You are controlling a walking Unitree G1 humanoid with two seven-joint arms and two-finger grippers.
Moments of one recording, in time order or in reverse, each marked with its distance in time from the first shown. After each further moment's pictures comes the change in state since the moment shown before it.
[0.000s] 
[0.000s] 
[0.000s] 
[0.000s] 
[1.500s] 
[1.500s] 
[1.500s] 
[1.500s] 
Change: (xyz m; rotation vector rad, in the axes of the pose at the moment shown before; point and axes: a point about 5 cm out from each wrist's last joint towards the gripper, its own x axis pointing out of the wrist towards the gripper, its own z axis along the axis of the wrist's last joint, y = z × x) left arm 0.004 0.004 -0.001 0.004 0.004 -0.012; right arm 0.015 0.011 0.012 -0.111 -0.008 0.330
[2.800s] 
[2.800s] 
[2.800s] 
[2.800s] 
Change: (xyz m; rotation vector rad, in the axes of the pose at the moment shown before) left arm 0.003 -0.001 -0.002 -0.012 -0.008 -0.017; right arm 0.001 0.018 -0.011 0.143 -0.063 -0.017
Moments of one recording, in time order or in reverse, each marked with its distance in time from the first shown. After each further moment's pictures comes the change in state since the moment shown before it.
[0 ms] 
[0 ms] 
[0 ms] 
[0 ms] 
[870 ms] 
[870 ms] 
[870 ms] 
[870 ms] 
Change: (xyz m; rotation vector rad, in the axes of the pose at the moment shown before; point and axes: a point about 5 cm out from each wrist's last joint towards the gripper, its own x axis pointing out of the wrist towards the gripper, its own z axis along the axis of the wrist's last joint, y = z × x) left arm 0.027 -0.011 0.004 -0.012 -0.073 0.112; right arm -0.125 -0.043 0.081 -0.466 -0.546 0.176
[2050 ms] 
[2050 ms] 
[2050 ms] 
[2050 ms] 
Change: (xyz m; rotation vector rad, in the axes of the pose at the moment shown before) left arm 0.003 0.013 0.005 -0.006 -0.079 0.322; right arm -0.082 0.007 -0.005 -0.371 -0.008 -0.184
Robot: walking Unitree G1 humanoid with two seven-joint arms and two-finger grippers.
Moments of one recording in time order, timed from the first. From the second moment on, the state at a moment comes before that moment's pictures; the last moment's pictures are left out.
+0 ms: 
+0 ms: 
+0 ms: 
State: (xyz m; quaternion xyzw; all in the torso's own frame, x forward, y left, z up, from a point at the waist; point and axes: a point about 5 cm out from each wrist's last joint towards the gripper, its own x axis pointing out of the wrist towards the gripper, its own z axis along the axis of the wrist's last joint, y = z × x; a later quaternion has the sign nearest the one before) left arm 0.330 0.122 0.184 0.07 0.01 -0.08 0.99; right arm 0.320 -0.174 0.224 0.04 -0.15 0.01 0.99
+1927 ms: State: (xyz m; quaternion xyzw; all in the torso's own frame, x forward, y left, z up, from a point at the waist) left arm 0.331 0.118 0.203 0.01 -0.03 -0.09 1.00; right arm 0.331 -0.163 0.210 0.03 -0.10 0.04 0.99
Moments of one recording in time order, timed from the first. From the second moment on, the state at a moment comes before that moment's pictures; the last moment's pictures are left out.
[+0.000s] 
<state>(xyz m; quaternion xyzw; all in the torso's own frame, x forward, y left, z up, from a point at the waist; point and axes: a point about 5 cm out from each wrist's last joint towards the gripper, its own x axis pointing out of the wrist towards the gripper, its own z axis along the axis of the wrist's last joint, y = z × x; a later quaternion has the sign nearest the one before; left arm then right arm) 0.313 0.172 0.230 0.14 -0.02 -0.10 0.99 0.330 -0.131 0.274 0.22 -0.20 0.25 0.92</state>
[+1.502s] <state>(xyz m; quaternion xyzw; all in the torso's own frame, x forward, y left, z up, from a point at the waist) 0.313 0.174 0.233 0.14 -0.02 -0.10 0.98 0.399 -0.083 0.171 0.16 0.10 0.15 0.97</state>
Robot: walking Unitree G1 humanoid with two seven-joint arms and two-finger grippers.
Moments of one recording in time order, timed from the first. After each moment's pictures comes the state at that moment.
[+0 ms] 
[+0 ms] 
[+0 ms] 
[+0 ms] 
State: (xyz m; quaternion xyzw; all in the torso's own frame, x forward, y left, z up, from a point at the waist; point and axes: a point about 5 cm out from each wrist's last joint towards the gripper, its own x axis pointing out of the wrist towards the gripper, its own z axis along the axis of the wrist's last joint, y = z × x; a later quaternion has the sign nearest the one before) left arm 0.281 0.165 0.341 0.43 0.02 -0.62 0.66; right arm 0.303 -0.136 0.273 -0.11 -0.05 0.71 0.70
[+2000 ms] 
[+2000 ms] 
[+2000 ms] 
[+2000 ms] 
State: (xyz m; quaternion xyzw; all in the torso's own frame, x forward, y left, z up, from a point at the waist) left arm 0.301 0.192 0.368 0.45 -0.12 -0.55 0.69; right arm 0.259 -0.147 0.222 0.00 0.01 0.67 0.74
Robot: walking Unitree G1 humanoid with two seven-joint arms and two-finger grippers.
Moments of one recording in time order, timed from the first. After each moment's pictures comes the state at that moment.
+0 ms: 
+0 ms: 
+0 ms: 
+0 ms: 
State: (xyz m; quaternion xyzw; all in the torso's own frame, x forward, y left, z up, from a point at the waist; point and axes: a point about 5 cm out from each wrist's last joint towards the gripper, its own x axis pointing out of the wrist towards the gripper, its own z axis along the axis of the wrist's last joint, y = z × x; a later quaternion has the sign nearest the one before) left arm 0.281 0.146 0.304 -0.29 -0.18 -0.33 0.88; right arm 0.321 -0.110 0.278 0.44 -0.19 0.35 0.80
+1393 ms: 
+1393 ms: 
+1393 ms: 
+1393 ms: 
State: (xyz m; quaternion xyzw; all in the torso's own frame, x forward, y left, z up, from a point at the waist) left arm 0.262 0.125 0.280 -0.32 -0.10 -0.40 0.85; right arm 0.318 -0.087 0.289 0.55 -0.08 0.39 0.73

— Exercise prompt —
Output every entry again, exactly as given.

— Response below —
You are controlling a walking Unitree G1 humanoid with two seven-joint arms and two-finger grippers.
Moments of one recording, in time order or in reverse, each marked with its distance in time from the first shown. After each further moment's pictures comes the change in state since the moment shown before it.
[0.000s] 
[0.000s] 
[0.000s] 
[0.000s] 
[1.500s] 
[1.500s] 
[1.500s] 
[1.500s] 
Change: (xyz m; rotation vector rad, in the axes of the pose at the moment shown before; point and axes: a point about 5 cm out from each wrist's last joint towards the gripper, its own x axis pointing out of the wrist towards the gripper, its own z axis along the axis of the wrist's last joint, y = z × x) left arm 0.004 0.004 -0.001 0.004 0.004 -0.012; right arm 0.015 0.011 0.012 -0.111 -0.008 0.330
[2.800s] 
[2.800s] 
[2.800s] 
[2.800s] 
Change: (xyz m; rotation vector rad, in the axes of the pose at the moment shown before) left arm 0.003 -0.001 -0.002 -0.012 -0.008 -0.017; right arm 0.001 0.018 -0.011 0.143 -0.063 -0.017
Moments of one recording, in time order or in reverse, each marked with its distance in time from the first shown. After each further moment's pictures comes the change in state since the moment shown before it.
[0 ms] 
[0 ms] 
[0 ms] 
[0 ms] 
[870 ms] 
[870 ms] 
[870 ms] 
[870 ms] 
Change: (xyz m; rotation vector rad, in the axes of the pose at the moment shown before; point and axes: a point about 5 cm out from each wrist's last joint towards the gripper, its own x axis pointing out of the wrist towards the gripper, its own z axis along the axis of the wrist's last joint, y = z × x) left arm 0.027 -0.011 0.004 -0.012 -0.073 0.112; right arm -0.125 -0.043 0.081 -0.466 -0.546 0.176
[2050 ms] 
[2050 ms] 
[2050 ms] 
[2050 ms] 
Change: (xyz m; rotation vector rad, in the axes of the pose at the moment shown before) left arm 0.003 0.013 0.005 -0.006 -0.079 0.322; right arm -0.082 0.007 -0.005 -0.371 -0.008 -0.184
Robot: walking Unitree G1 humanoid with two seven-joint arms and two-finger grippers.
Moments of one recording in time order, timed from the first. From the second moment on, the state at a moment comes before that moment's pictures; the last moment's pictures are left out.
+0 ms: 
+0 ms: 
+0 ms: 
State: (xyz m; quaternion xyzw; all in the torso's own frame, x forward, y left, z up, from a point at the waist; point and axes: a point about 5 cm out from each wrist's last joint towards the gripper, its own x axis pointing out of the wrist towards the gripper, its own z axis along the axis of the wrist's last joint, y = z × x; a later quaternion has the sign nearest the one before) left arm 0.330 0.122 0.184 0.07 0.01 -0.08 0.99; right arm 0.320 -0.174 0.224 0.04 -0.15 0.01 0.99
+1927 ms: State: (xyz m; quaternion xyzw; all in the torso's own frame, x forward, y left, z up, from a point at the waist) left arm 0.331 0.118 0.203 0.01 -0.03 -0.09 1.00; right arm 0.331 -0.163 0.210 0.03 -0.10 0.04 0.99
Moments of one recording in time order, timed from the first. From the second moment on, the state at a moment comes before that moment's pictures; the last moment's pictures are left out.
[+0.000s] 
<state>(xyz m; quaternion xyzw; all in the torso's own frame, x forward, y left, z up, from a point at the waist; point and axes: a point about 5 cm out from each wrist's last joint towards the gripper, its own x axis pointing out of the wrist towards the gripper, its own z axis along the axis of the wrist's last joint, y = z × x; a later quaternion has the sign nearest the one before; left arm then right arm) 0.313 0.172 0.230 0.14 -0.02 -0.10 0.99 0.330 -0.131 0.274 0.22 -0.20 0.25 0.92</state>
[+1.502s] <state>(xyz m; quaternion xyzw; all in the torso's own frame, x forward, y left, z up, from a point at the waist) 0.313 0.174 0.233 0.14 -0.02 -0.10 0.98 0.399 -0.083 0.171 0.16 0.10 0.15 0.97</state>
Robot: walking Unitree G1 humanoid with two seven-joint arms and two-finger grippers.
Moments of one recording in time order, timed from the first. After each moment's pictures comes the state at that moment.
[+0 ms] 
[+0 ms] 
[+0 ms] 
[+0 ms] 
State: (xyz m; quaternion xyzw; all in the torso's own frame, x forward, y left, z up, from a point at the waist; point and axes: a point about 5 cm out from each wrist's last joint towards the gripper, its own x axis pointing out of the wrist towards the gripper, its own z axis along the axis of the wrist's last joint, y = z × x; a later quaternion has the sign nearest the one before) left arm 0.281 0.165 0.341 0.43 0.02 -0.62 0.66; right arm 0.303 -0.136 0.273 -0.11 -0.05 0.71 0.70
[+2000 ms] 
[+2000 ms] 
[+2000 ms] 
[+2000 ms] 
State: (xyz m; quaternion xyzw; all in the torso's own frame, x forward, y left, z up, from a point at the waist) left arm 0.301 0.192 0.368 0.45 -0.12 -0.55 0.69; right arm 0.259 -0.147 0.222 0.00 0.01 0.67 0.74
Robot: walking Unitree G1 humanoid with two seven-joint arms and two-finger grippers.
Moments of one recording in time order, timed from the first. After each moment's pictures comes the state at that moment.
+0 ms: 
+0 ms: 
+0 ms: 
+0 ms: 
State: (xyz m; quaternion xyzw; all in the torso's own frame, x forward, y left, z up, from a point at the waist; point and axes: a point about 5 cm out from each wrist's last joint towards the gripper, its own x axis pointing out of the wrist towards the gripper, its own z axis along the axis of the wrist's last joint, y = z × x; a later quaternion has the sign nearest the one before) left arm 0.281 0.146 0.304 -0.29 -0.18 -0.33 0.88; right arm 0.321 -0.110 0.278 0.44 -0.19 0.35 0.80
+1393 ms: 
+1393 ms: 
+1393 ms: 
+1393 ms: 
State: (xyz m; quaternion xyzw; all in the torso's own frame, x forward, y left, z up, from a point at the waist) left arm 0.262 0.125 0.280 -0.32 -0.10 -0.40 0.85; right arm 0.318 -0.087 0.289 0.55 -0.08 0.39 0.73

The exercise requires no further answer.